Right shifts are the mirror image of left shifts. Here’s the matrix for shifting right two bits, x >> k.
Shifts are not fully invertible because bits either fall off the left or the right end. The steps in the Mersenne Twister are invertible because shifts are always XOR’d with the original argument. For example, although the function that takes x to x >> 2 is not invertiable, the function that takes x to x ⊕ (x >> 2) is invertible. This operation corresponds to the matrix below.
This is an upper triangular matrix, so its determinant is the product of the diagonal elements. These are all 1s, so the determinant is 1, and the matrix is invertible.
Bitwise AND multiplies each bit of the input by the corresponding bit in another number known as the mask. The bits aligned with a 1 are kept and the bits aligned with a 0 are cleared. This corresponds to multiplying by a diagonal matrix whose diagonal elements correspond to the bits in the mask. For example, here is the matrix that corresponds to taking the bitwise AND with 10100100.

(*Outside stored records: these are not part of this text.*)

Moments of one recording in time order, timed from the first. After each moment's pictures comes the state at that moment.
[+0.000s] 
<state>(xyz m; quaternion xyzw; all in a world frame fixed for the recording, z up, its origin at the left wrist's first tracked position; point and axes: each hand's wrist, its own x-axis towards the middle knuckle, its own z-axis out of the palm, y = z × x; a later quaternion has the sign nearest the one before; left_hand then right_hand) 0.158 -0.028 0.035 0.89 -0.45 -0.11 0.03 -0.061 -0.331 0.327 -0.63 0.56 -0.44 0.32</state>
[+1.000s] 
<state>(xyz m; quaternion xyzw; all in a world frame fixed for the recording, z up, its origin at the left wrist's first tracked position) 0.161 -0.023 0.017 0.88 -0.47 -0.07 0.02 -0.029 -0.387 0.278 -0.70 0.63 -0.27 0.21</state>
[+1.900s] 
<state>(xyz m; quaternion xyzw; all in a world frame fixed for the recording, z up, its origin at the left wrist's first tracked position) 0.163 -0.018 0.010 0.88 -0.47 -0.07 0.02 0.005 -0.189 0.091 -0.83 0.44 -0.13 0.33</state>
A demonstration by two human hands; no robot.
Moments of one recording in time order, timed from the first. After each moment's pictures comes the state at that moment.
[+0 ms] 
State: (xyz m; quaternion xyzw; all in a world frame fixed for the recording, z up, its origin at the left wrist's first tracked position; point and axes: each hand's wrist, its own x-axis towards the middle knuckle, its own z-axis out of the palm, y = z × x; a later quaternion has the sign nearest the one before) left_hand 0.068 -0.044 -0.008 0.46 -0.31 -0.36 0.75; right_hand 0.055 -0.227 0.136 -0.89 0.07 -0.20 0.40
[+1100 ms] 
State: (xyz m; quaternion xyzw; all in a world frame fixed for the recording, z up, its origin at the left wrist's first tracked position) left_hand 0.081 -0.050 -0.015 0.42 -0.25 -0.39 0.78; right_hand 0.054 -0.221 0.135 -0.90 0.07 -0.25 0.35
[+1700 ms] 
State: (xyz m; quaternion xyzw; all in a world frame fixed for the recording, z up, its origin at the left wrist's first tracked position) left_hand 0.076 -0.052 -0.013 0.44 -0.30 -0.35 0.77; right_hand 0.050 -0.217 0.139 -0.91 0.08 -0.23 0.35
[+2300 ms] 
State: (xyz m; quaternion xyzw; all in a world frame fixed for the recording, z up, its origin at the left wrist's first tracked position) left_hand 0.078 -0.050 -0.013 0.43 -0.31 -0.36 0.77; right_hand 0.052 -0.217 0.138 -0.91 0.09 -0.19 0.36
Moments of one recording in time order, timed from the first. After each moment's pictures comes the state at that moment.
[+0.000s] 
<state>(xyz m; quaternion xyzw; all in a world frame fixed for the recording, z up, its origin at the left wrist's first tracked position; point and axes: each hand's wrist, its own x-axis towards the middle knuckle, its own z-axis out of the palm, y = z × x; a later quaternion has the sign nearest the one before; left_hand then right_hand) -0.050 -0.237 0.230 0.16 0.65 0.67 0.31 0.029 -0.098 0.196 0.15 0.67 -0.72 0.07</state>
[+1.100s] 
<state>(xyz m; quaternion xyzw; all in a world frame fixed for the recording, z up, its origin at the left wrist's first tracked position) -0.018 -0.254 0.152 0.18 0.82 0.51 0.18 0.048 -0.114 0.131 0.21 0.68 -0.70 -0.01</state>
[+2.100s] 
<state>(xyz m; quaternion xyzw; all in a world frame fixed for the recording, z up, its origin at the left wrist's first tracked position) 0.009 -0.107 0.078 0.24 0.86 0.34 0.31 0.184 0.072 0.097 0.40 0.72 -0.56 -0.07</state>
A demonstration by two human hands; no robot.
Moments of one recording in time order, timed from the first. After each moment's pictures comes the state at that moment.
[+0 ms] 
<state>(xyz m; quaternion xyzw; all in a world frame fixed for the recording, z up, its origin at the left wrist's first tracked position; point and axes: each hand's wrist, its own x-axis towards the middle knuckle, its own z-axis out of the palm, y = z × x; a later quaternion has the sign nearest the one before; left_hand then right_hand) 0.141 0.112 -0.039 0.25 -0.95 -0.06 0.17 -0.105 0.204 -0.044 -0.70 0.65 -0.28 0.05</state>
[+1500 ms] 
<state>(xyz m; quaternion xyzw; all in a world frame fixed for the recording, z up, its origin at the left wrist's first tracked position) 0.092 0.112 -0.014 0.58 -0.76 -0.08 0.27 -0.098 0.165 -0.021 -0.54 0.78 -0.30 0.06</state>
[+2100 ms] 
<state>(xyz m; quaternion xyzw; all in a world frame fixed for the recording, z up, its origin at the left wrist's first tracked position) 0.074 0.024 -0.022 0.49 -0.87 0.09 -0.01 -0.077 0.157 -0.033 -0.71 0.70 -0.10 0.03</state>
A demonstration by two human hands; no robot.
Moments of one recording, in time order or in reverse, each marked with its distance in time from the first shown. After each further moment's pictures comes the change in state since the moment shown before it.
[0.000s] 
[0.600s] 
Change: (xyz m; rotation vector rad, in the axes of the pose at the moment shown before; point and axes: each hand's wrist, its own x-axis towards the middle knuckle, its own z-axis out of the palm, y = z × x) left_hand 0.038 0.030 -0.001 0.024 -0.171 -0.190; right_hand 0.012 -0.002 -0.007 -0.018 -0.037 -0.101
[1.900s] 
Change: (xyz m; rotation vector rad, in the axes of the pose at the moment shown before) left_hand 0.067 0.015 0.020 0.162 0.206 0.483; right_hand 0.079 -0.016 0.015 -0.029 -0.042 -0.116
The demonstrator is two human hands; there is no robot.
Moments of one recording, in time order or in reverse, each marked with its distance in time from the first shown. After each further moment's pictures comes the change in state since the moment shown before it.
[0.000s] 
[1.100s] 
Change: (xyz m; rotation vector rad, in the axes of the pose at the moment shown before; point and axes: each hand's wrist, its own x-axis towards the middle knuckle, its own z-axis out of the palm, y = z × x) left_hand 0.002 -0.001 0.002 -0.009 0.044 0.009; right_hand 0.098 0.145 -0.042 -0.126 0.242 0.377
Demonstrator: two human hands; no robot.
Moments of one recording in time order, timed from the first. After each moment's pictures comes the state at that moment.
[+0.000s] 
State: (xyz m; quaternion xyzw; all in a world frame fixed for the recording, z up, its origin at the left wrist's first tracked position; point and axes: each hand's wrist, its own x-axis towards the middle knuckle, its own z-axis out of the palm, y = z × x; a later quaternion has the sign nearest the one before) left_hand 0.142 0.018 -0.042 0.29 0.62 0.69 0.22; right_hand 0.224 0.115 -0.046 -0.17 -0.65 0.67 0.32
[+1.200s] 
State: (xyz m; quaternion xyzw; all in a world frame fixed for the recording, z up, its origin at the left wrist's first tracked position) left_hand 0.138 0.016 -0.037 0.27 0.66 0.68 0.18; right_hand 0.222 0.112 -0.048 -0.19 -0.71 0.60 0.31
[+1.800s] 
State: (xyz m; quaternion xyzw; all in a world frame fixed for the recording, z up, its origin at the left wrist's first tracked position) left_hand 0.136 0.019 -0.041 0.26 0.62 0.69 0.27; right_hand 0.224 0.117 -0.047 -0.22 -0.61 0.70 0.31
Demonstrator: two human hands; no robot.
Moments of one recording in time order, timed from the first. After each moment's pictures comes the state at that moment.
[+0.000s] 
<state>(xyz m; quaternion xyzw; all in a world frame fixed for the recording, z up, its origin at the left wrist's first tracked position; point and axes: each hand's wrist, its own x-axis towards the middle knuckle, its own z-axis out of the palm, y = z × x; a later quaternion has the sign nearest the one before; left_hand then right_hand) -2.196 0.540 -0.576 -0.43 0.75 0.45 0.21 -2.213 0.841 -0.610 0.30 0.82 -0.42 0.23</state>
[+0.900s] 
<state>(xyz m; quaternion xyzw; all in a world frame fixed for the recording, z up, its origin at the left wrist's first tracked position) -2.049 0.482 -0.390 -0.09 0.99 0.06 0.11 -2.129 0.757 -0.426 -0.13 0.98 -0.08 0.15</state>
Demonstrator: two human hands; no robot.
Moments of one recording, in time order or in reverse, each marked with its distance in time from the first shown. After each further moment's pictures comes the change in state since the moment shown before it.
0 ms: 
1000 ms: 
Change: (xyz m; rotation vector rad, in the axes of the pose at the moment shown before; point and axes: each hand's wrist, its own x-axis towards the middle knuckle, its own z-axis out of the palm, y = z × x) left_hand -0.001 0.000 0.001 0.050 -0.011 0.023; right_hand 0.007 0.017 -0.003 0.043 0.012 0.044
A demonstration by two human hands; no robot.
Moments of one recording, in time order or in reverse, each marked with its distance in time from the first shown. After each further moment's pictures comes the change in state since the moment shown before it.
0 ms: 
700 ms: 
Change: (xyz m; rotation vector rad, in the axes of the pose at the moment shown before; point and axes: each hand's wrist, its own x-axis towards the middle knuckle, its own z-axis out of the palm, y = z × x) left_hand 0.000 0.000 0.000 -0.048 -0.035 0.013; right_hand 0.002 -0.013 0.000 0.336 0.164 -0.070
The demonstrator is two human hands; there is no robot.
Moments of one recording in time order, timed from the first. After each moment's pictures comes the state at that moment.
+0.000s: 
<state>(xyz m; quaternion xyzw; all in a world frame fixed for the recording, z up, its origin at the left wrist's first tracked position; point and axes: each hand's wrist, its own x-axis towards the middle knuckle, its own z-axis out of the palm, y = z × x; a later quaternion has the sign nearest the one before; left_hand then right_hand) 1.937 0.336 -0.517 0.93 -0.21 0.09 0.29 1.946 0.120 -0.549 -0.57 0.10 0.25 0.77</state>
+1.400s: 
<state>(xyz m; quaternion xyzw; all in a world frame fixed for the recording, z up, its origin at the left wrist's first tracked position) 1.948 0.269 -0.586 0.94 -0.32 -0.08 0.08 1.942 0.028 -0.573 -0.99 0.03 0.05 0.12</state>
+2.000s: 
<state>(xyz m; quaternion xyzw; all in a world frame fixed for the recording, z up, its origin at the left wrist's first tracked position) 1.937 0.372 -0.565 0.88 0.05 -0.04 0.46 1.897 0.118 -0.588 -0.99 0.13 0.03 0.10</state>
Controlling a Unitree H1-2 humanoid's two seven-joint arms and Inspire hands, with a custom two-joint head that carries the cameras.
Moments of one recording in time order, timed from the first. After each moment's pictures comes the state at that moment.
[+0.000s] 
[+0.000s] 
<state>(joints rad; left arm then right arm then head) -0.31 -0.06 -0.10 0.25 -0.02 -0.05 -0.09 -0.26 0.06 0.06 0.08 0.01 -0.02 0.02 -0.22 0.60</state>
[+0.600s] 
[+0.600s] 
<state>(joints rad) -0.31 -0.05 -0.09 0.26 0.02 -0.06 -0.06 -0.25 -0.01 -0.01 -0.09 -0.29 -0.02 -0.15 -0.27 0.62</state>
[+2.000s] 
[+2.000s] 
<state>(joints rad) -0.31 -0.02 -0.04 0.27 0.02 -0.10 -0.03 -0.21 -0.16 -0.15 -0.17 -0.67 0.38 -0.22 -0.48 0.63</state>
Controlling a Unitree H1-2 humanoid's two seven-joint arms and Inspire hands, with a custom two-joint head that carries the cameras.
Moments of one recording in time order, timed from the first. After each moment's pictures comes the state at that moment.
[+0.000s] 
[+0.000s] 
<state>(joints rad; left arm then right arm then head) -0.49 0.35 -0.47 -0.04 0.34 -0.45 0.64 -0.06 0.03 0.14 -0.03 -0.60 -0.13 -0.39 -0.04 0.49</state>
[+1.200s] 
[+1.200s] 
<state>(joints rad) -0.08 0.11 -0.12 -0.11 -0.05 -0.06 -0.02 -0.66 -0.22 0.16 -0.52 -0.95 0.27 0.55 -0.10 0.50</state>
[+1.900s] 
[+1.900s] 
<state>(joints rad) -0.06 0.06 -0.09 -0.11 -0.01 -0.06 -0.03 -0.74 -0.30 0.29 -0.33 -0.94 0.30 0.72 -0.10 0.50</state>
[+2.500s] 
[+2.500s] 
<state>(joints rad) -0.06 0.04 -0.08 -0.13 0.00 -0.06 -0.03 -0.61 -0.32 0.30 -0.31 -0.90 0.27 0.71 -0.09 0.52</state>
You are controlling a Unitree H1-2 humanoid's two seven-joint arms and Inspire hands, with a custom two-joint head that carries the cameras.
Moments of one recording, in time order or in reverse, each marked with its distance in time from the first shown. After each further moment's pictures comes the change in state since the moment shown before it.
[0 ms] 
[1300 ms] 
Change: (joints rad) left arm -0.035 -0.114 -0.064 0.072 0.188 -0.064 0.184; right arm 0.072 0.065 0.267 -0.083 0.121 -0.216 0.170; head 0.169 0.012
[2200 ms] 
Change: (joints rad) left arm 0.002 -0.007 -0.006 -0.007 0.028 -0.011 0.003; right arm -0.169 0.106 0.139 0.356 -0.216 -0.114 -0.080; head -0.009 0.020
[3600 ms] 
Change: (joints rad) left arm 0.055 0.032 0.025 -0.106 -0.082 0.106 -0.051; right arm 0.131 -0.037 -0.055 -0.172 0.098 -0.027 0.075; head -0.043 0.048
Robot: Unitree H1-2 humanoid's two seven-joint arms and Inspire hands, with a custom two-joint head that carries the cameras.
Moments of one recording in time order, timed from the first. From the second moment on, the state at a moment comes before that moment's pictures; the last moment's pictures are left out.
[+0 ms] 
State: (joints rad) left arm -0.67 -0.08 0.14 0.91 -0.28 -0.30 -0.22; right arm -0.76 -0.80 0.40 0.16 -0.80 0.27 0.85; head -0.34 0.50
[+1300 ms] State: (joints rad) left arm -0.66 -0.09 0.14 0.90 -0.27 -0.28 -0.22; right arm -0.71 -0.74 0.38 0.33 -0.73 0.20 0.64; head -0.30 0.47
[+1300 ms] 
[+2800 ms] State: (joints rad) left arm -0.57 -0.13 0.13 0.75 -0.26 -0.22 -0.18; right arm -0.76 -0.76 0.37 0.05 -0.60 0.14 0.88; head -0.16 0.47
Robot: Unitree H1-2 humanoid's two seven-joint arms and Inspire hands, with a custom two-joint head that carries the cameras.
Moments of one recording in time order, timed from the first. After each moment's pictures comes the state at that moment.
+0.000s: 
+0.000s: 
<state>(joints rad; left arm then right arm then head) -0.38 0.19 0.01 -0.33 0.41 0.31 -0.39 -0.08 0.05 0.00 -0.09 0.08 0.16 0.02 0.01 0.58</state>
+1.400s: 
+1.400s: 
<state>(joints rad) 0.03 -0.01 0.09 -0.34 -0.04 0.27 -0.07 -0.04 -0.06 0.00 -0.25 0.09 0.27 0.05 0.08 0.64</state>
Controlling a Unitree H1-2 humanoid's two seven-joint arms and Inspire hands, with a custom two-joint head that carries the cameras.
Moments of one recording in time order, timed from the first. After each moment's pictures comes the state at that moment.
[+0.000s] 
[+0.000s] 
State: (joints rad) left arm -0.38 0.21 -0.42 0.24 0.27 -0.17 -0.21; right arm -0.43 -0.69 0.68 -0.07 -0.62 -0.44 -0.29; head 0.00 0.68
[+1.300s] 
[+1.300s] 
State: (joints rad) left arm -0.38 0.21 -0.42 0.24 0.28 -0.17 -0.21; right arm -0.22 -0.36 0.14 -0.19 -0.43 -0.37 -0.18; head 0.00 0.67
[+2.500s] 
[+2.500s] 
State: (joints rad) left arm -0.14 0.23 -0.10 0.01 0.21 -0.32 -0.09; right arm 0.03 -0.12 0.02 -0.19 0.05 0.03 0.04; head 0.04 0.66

Each of the steps in the Mersenne Twister tempering process are invertible because they all correspond to triangular matrices with all 1’s on the diagonal. For example, the line
y ^= (y << 7) & 0x9d2c5680
says to shift the bits of y left 7 places, then zero out the elements corresponding to 0s in the mask, then XOR the result with y. In matrix terms, we multiply by a lower triangular matrix with zeros on the main diagonal, the multiply by a diagonal matrix that zeros out some of the terms, then add the identity matrix. So the matrix corresponding to the line of code above is lower triangular, with all 1s on the diagonal, so it is invertible.
[1] Until you get to eigenvalues. Then it matters whether the field is algebraically complete, which no finite field is.